[Data entries]
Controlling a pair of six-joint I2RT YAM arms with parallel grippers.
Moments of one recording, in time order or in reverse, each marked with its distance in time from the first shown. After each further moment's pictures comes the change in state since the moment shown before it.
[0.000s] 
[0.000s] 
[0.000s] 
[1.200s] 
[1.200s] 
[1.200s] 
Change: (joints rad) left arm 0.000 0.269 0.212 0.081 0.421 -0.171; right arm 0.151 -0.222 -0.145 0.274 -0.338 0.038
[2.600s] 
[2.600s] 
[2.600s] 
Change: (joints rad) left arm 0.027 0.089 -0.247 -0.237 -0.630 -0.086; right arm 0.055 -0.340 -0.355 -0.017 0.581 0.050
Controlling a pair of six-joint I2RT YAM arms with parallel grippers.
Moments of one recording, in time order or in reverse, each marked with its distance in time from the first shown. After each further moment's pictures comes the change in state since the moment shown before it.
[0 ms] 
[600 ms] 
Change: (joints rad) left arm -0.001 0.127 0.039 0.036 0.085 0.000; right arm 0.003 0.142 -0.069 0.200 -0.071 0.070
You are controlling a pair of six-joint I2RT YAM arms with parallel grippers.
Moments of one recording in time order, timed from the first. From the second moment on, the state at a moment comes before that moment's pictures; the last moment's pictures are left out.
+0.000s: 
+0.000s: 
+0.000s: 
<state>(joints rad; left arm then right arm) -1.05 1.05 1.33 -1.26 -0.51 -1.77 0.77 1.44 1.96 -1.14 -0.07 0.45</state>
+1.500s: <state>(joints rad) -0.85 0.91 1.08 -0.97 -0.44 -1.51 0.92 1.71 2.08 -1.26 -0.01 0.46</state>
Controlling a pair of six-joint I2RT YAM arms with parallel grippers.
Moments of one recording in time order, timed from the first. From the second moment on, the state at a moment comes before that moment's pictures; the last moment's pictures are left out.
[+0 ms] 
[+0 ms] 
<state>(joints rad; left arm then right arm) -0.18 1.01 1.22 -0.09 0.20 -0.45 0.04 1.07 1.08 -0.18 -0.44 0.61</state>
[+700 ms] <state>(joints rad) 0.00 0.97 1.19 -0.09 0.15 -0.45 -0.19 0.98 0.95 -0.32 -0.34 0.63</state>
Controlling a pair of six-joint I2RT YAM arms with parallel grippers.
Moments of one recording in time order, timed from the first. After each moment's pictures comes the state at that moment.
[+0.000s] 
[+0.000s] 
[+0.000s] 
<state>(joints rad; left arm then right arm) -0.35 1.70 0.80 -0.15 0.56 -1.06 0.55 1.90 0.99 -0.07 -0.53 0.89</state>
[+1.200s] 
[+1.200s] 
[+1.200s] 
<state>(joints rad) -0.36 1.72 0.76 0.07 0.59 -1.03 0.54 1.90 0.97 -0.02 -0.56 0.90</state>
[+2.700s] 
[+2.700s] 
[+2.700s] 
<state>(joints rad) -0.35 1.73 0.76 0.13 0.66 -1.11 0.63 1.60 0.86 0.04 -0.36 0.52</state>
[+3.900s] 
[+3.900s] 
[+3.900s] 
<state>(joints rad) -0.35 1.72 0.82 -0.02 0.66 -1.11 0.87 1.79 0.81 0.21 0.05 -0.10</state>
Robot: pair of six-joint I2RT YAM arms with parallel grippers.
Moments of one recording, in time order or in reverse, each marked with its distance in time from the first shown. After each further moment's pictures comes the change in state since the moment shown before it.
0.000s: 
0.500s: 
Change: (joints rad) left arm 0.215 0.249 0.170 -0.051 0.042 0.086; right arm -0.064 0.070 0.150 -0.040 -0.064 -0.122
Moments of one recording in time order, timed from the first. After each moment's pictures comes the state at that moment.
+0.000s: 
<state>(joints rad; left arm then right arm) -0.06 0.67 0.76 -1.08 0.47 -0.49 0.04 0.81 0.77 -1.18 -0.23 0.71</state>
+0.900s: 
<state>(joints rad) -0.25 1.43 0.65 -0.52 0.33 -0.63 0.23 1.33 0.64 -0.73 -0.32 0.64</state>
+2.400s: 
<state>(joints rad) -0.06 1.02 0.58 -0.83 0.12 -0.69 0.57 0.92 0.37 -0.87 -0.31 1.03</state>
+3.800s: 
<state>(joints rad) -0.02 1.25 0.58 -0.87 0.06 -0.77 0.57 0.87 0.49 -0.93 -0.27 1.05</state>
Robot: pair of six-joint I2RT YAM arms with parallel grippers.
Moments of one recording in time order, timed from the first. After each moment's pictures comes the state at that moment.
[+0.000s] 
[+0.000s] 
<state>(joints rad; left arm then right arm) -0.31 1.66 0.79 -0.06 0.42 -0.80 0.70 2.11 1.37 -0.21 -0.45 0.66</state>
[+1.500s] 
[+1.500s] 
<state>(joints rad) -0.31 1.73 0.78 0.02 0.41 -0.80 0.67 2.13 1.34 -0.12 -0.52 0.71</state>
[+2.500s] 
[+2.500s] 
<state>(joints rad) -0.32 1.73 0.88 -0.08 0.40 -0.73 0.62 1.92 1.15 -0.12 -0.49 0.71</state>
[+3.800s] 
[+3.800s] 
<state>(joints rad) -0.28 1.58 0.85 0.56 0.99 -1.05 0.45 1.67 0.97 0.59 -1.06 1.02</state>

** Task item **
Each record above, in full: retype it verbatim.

** Exercise output **
Controlling a pair of six-joint I2RT YAM arms with parallel grippers.
Moments of one recording, in time order or in reverse, each marked with its distance in time from the first shown. After each further moment's pictures comes the change in state since the moment shown before it.
[0.000s] 
[0.000s] 
[0.000s] 
[1.200s] 
[1.200s] 
[1.200s] 
Change: (joints rad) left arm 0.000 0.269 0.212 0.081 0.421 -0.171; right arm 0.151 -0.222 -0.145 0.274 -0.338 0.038
[2.600s] 
[2.600s] 
[2.600s] 
Change: (joints rad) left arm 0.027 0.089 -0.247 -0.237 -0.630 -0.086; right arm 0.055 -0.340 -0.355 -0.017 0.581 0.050
Controlling a pair of six-joint I2RT YAM arms with parallel grippers.
Moments of one recording, in time order or in reverse, each marked with its distance in time from the first shown. After each further moment's pictures comes the change in state since the moment shown before it.
[0 ms] 
[600 ms] 
Change: (joints rad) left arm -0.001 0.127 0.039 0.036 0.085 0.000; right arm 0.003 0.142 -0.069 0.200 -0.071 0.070
You are controlling a pair of six-joint I2RT YAM arms with parallel grippers.
Moments of one recording in time order, timed from the first. From the second moment on, the state at a moment comes before that moment's pictures; the last moment's pictures are left out.
+0.000s: 
+0.000s: 
+0.000s: 
<state>(joints rad; left arm then right arm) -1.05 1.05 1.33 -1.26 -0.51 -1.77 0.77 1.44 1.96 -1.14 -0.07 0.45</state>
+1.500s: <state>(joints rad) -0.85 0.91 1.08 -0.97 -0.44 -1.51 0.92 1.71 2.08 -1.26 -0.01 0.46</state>
Controlling a pair of six-joint I2RT YAM arms with parallel grippers.
Moments of one recording in time order, timed from the first. From the second moment on, the state at a moment comes before that moment's pictures; the last moment's pictures are left out.
[+0 ms] 
[+0 ms] 
<state>(joints rad; left arm then right arm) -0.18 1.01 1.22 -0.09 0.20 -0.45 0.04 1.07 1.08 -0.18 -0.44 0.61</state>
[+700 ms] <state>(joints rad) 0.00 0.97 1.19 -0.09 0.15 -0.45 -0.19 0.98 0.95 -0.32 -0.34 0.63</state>
Controlling a pair of six-joint I2RT YAM arms with parallel grippers.
Moments of one recording in time order, timed from the first. After each moment's pictures comes the state at that moment.
[+0.000s] 
[+0.000s] 
[+0.000s] 
<state>(joints rad; left arm then right arm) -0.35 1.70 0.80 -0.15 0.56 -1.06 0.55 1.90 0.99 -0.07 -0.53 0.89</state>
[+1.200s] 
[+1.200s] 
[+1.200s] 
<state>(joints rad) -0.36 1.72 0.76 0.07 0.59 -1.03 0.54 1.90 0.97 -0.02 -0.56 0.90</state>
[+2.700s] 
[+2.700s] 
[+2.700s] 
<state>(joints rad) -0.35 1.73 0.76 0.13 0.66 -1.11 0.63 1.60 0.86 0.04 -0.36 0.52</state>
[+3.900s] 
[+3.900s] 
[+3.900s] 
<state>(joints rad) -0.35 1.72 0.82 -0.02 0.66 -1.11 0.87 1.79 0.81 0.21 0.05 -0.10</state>
Robot: pair of six-joint I2RT YAM arms with parallel grippers.
Moments of one recording, in time order or in reverse, each marked with its distance in time from the first shown. After each further moment's pictures comes the change in state since the moment shown before it.
0.000s: 
0.500s: 
Change: (joints rad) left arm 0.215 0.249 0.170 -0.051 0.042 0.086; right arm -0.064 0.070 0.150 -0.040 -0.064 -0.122
Moments of one recording in time order, timed from the first. After each moment's pictures comes the state at that moment.
+0.000s: 
<state>(joints rad; left arm then right arm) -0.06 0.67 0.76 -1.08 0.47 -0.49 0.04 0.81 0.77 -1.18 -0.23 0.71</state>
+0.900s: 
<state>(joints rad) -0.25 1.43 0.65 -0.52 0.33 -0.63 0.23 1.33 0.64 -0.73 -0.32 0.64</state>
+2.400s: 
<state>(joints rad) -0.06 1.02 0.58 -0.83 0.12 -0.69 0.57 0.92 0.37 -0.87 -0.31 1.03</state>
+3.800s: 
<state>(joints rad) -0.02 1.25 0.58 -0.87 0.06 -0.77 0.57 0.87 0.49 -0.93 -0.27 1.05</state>
Robot: pair of six-joint I2RT YAM arms with parallel grippers.
Moments of one recording in time order, timed from the first. After each moment's pictures comes the state at that moment.
[+0.000s] 
[+0.000s] 
<state>(joints rad; left arm then right arm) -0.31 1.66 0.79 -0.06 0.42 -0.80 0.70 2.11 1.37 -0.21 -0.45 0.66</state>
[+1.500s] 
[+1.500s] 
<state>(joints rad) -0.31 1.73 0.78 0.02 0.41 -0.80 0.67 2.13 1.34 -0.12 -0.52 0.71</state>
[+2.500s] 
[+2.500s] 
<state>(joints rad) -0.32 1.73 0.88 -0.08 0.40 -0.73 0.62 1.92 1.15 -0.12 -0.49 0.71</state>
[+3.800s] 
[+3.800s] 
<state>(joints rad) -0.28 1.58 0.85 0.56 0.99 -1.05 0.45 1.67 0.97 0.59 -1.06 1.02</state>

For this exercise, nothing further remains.